Analyze the response curves to understand how environmental variables affect habitat suitability.

In [None]:
# Create response curves
def plot_response_curve(model, feature_name, feature_range, ax, other_feature_value=0):
    """Plot response curve for a given feature"""
    # Create synthetic data
    synthetic = np.zeros((len(feature_range), 2))
    synthetic[:, 0] = other_feature_value  # Hold other feature constant
    synthetic[:, 1] = feature_range
    
    # Swap columns based on feature position
    if feature_name == 'bathy':
        synthetic = synthetic[:, [0, 1]]
    else:
        synthetic = synthetic[:, [1, 0]]
    
    # Predict
    predictions = model.predict_proba(synthetic)[:, 1]
    
    # Plot
    ax.plot(feature_range, predictions, linewidth=2)
    ax.set_title(f"Response Curve: {feature_name}")
    ax.set_xlabel(feature_name)
    ax.set_ylabel("Probability of Occurrence")
    ax.grid(True)

In [None]:
# Generate response curves
fig, (ax1, ax2) = plt.subplots(1, 2, figsize=(14, 5))

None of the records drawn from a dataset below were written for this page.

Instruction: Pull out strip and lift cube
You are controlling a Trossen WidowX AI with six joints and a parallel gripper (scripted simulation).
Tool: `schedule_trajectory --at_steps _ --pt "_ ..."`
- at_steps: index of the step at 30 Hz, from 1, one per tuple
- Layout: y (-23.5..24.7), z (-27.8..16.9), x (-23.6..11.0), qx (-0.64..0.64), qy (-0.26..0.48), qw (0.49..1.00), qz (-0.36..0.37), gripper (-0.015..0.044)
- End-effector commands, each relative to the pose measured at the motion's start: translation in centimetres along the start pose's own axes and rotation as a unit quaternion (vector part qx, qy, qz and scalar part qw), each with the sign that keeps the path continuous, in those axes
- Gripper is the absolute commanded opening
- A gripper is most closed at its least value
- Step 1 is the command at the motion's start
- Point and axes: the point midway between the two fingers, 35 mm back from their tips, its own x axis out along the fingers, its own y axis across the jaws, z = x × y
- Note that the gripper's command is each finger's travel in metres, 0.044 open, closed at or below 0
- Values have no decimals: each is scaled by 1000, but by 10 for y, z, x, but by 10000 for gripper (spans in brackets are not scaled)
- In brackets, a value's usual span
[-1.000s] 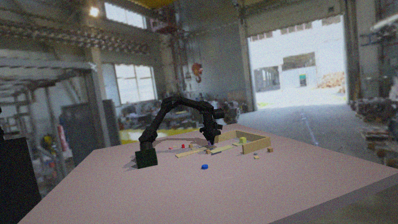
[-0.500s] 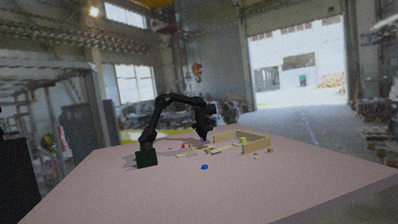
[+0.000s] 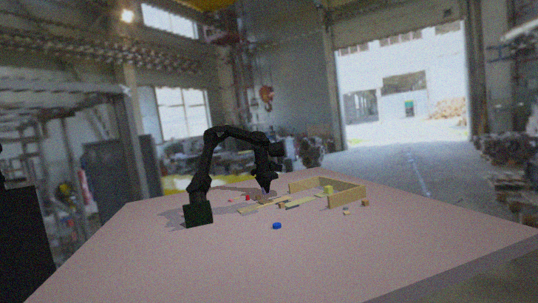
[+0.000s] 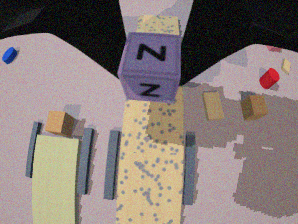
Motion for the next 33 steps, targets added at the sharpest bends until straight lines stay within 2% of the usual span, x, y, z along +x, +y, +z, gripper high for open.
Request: schedule_trajectory --at_steps 1,8,33 --pt "-1 -5 -3 -3 1 1000 -2 0" --pt "-1 -5 -35 -3 1 1000 -2 0" --pt "-1 -5 -35 -3 1 1000 -2 0"
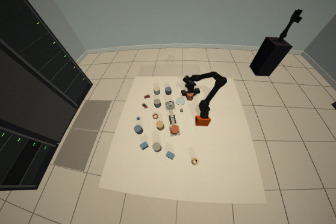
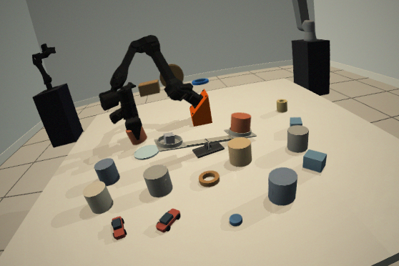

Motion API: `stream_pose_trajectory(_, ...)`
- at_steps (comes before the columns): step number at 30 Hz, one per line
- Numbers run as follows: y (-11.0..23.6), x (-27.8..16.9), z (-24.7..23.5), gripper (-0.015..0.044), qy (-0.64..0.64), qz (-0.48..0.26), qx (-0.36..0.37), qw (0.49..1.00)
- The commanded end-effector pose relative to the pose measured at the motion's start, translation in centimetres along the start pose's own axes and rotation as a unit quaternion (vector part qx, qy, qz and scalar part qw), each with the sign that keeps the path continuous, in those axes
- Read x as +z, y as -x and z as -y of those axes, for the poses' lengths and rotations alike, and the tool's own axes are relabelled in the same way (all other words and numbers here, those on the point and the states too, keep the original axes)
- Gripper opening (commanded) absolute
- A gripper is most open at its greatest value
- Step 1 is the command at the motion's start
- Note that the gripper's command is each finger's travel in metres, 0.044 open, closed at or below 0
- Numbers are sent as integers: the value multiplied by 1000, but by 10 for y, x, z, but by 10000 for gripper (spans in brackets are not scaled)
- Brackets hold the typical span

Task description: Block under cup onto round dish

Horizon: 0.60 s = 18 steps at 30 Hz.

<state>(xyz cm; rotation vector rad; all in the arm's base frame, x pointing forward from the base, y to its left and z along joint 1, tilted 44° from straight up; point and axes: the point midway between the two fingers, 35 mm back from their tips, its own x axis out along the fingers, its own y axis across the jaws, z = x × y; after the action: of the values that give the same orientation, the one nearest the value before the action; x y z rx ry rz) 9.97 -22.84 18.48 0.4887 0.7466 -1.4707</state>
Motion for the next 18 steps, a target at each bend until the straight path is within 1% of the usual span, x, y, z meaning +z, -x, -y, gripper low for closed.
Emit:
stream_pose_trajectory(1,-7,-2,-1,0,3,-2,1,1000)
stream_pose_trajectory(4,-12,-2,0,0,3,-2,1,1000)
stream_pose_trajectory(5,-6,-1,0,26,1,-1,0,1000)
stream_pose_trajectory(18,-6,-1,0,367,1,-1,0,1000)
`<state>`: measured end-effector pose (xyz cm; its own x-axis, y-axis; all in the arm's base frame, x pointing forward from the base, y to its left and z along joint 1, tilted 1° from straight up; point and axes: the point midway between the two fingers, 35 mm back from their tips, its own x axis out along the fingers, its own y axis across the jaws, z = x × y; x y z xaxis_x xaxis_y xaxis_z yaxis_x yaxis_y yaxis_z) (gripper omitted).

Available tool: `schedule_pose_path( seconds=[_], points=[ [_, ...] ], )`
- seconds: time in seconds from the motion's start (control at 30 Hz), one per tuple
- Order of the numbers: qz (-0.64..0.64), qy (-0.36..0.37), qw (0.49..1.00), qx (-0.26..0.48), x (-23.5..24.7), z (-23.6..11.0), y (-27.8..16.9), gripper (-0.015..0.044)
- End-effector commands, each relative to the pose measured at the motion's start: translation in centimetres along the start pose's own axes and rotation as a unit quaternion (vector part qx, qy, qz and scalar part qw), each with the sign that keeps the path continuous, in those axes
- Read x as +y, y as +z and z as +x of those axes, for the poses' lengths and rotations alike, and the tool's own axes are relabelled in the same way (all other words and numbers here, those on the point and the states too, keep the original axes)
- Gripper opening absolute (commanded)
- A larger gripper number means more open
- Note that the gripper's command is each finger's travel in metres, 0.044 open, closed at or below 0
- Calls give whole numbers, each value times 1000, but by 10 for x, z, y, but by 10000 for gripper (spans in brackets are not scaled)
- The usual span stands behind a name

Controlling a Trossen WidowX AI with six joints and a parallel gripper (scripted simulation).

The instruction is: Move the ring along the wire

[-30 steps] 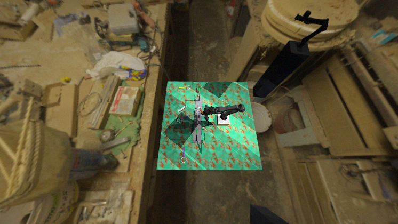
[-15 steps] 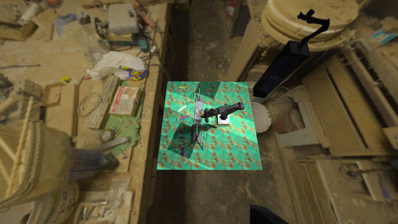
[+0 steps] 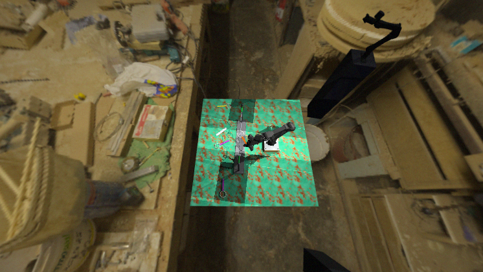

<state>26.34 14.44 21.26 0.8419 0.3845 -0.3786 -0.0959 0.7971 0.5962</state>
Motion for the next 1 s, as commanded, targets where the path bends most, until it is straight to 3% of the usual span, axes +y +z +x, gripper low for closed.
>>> schedule_pose_path(
  seconds=[0.0, 0.97],
  points=[
    [39, 22, 999, 0, 15, 0, 3, -150],
    [344, 183, 921, 13, 112, -27, 44, -150]
  ],
)
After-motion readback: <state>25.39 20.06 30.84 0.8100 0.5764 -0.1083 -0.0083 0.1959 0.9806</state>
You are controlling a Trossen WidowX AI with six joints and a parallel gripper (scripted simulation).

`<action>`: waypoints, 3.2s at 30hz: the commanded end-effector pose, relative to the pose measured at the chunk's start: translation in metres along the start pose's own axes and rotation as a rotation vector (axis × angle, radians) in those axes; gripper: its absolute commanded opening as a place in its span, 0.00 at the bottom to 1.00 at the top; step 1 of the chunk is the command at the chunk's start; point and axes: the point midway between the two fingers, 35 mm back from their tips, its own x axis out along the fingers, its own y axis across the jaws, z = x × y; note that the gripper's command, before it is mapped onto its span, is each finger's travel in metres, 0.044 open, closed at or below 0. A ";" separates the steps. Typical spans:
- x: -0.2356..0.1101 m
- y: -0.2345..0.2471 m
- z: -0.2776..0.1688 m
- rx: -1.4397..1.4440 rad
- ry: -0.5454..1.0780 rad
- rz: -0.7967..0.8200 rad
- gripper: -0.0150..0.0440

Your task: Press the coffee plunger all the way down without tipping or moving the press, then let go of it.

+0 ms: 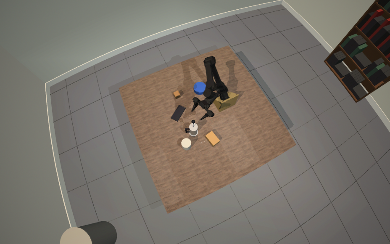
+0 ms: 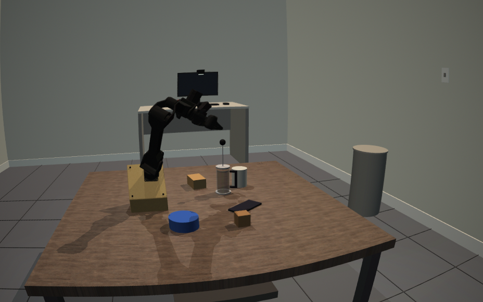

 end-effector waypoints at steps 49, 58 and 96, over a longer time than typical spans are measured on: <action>0.063 -0.004 -0.046 -0.026 0.016 -0.004 0.45; 0.063 -0.004 -0.047 -0.026 0.016 -0.004 0.45; 0.102 -0.003 -0.094 -0.026 0.019 -0.001 0.45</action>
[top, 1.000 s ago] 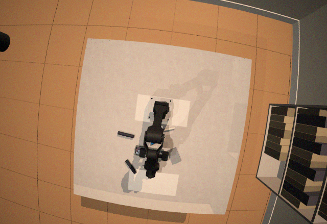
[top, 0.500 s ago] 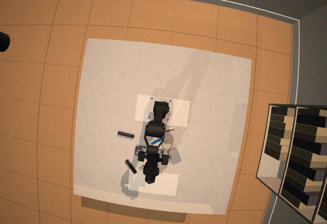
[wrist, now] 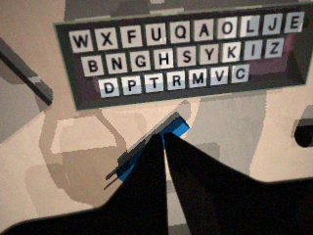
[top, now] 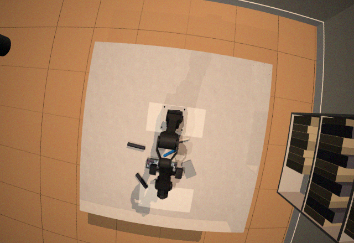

# Bathymetry response curve
bathy_range = np.linspace(
    combined['bathy'].min(), 
    combined['bathy'].max(), 
    100
)
plot_response_curve(model, 'bathy', bathy_range, ax1, 
                    other_feature_value=combined['sst'].median())

# SST response curve
sst_range = np.linspace(
    combined['sst'].min(), 
    combined['sst'].max(), 
    100
)
plot_response_curve(model, 'sst', sst_range, ax2, 
                    other_feature_value=combined['bathy'].median())

plt.tight_layout()
plt.show()

## Conclusion

This notebook demonstrated a complete workflow for marine species distribution modeling:
1. Obtained and cleaned occurrence data for Blue Shark
2. Acquired and processed environmental raster data (bathymetry and SST)
3. Prepared data for modeling by extracting environmental values and generating background points
4. Trained and evaluated a Random Forest model
5. Predicted and visualized habitat suitability across the study area
6. Interpreted model results using response curves

The model achieved an AUC of {auc:.3f}, indicating good predictive performance. The habitat suitability map shows that Blue Sharks prefer deeper, warmer waters in the North Atlantic.